Problem details >> All of the entries below, duplicated exactly, make up the answer.

Items from a data source >>
--- START ---
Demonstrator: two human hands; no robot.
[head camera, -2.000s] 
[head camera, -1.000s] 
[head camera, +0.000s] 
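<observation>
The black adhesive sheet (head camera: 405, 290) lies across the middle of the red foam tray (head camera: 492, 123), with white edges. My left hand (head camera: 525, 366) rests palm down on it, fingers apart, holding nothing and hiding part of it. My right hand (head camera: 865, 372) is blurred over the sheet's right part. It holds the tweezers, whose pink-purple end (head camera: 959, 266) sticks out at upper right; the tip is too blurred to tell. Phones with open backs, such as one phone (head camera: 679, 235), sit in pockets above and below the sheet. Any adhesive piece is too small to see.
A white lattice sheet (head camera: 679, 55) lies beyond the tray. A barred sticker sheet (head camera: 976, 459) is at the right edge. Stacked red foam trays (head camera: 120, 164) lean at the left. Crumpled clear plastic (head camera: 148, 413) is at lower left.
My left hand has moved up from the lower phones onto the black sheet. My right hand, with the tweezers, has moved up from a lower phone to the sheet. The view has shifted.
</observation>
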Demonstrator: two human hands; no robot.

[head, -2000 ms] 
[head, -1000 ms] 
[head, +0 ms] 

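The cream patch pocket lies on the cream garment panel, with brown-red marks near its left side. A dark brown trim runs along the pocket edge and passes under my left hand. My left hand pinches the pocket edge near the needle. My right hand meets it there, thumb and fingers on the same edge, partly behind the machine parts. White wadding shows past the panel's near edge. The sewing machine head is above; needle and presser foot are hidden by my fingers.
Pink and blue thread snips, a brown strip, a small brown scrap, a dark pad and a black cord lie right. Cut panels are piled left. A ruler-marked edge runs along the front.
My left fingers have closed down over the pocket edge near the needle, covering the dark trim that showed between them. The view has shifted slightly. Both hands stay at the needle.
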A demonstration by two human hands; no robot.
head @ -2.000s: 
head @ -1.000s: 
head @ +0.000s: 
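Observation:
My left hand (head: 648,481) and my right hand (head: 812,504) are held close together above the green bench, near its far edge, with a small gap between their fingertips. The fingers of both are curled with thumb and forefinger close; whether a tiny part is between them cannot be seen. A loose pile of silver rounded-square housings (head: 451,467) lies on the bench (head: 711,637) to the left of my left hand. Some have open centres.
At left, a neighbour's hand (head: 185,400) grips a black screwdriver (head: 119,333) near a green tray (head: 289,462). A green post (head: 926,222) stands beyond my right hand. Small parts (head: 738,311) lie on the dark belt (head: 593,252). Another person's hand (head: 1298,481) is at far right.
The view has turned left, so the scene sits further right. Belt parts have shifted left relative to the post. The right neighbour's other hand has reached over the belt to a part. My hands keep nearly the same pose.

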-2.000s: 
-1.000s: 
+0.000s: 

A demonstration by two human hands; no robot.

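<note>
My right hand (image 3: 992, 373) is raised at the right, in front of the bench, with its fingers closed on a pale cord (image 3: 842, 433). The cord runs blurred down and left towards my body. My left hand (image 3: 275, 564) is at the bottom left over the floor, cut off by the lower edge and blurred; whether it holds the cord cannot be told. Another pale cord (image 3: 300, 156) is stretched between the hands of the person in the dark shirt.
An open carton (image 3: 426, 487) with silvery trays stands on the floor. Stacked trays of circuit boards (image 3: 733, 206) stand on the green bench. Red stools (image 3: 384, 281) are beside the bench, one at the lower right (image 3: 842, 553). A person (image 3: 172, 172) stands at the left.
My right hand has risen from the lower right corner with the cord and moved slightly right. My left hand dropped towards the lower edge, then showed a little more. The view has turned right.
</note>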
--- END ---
Answer below >>
Demonstrator: two human hands; no robot.
[head camera, -2.000s] 
[head camera, -1.000s] 
[head camera, +0.000s] 
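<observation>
The black adhesive sheet (head camera: 405, 290) lies across the middle of the red foam tray (head camera: 492, 123), with white edges. My left hand (head camera: 525, 366) rests palm down on it, fingers apart, holding nothing and hiding part of it. My right hand (head camera: 865, 372) is blurred over the sheet's right part. It holds the tweezers, whose pink-purple end (head camera: 959, 266) sticks out at upper right; the tip is too blurred to tell. Phones with open backs, such as one phone (head camera: 679, 235), sit in pockets above and below the sheet. Any adhesive piece is too small to see.
A white lattice sheet (head camera: 679, 55) lies beyond the tray. A barred sticker sheet (head camera: 976, 459) is at the right edge. Stacked red foam trays (head camera: 120, 164) lean at the left. Crumpled clear plastic (head camera: 148, 413) is at lower left.
My left hand has moved up from the lower phones onto the black sheet. My right hand, with the tweezers, has moved up from a lower phone to the sheet. The view has shifted.
</observation>
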Demonstrator: two human hands; no robot.

[head, -2000 ms] 
[head, -1000 ms] 
[head, +0 ms] 

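The cream patch pocket lies on the cream garment panel, with brown-red marks near its left side. A dark brown trim runs along the pocket edge and passes under my left hand. My left hand pinches the pocket edge near the needle. My right hand meets it there, thumb and fingers on the same edge, partly behind the machine parts. White wadding shows past the panel's near edge. The sewing machine head is above; needle and presser foot are hidden by my fingers.
Pink and blue thread snips, a brown strip, a small brown scrap, a dark pad and a black cord lie right. Cut panels are piled left. A ruler-marked edge runs along the front.
My left fingers have closed down over the pocket edge near the needle, covering the dark trim that showed between them. The view has shifted slightly. Both hands stay at the needle.
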A demonstration by two human hands; no robot.
head @ -2.000s: 
head @ -1.000s: 
head @ +0.000s: 
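Observation:
My left hand (head: 648,481) and my right hand (head: 812,504) are held close together above the green bench, near its far edge, with a small gap between their fingertips. The fingers of both are curled with thumb and forefinger close; whether a tiny part is between them cannot be seen. A loose pile of silver rounded-square housings (head: 451,467) lies on the bench (head: 711,637) to the left of my left hand. Some have open centres.
At left, a neighbour's hand (head: 185,400) grips a black screwdriver (head: 119,333) near a green tray (head: 289,462). A green post (head: 926,222) stands beyond my right hand. Small parts (head: 738,311) lie on the dark belt (head: 593,252). Another person's hand (head: 1298,481) is at far right.
The view has turned left, so the scene sits further right. Belt parts have shifted left relative to the post. The right neighbour's other hand has reached over the belt to a part. My hands keep nearly the same pose.
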
-2.000s: 
-1.000s: 
+0.000s: 

A demonstration by two human hands; no robot.

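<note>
My right hand (image 3: 992, 373) is raised at the right, in front of the bench, with its fingers closed on a pale cord (image 3: 842, 433). The cord runs blurred down and left towards my body. My left hand (image 3: 275, 564) is at the bottom left over the floor, cut off by the lower edge and blurred; whether it holds the cord cannot be told. Another pale cord (image 3: 300, 156) is stretched between the hands of the person in the dark shirt.
An open carton (image 3: 426, 487) with silvery trays stands on the floor. Stacked trays of circuit boards (image 3: 733, 206) stand on the green bench. Red stools (image 3: 384, 281) are beside the bench, one at the lower right (image 3: 842, 553). A person (image 3: 172, 172) stands at the left.
My right hand has risen from the lower right corner with the cord and moved slightly right. My left hand dropped towards the lower edge, then showed a little more. The view has turned right.
</note>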

Nothing else is needed to complete the exercise.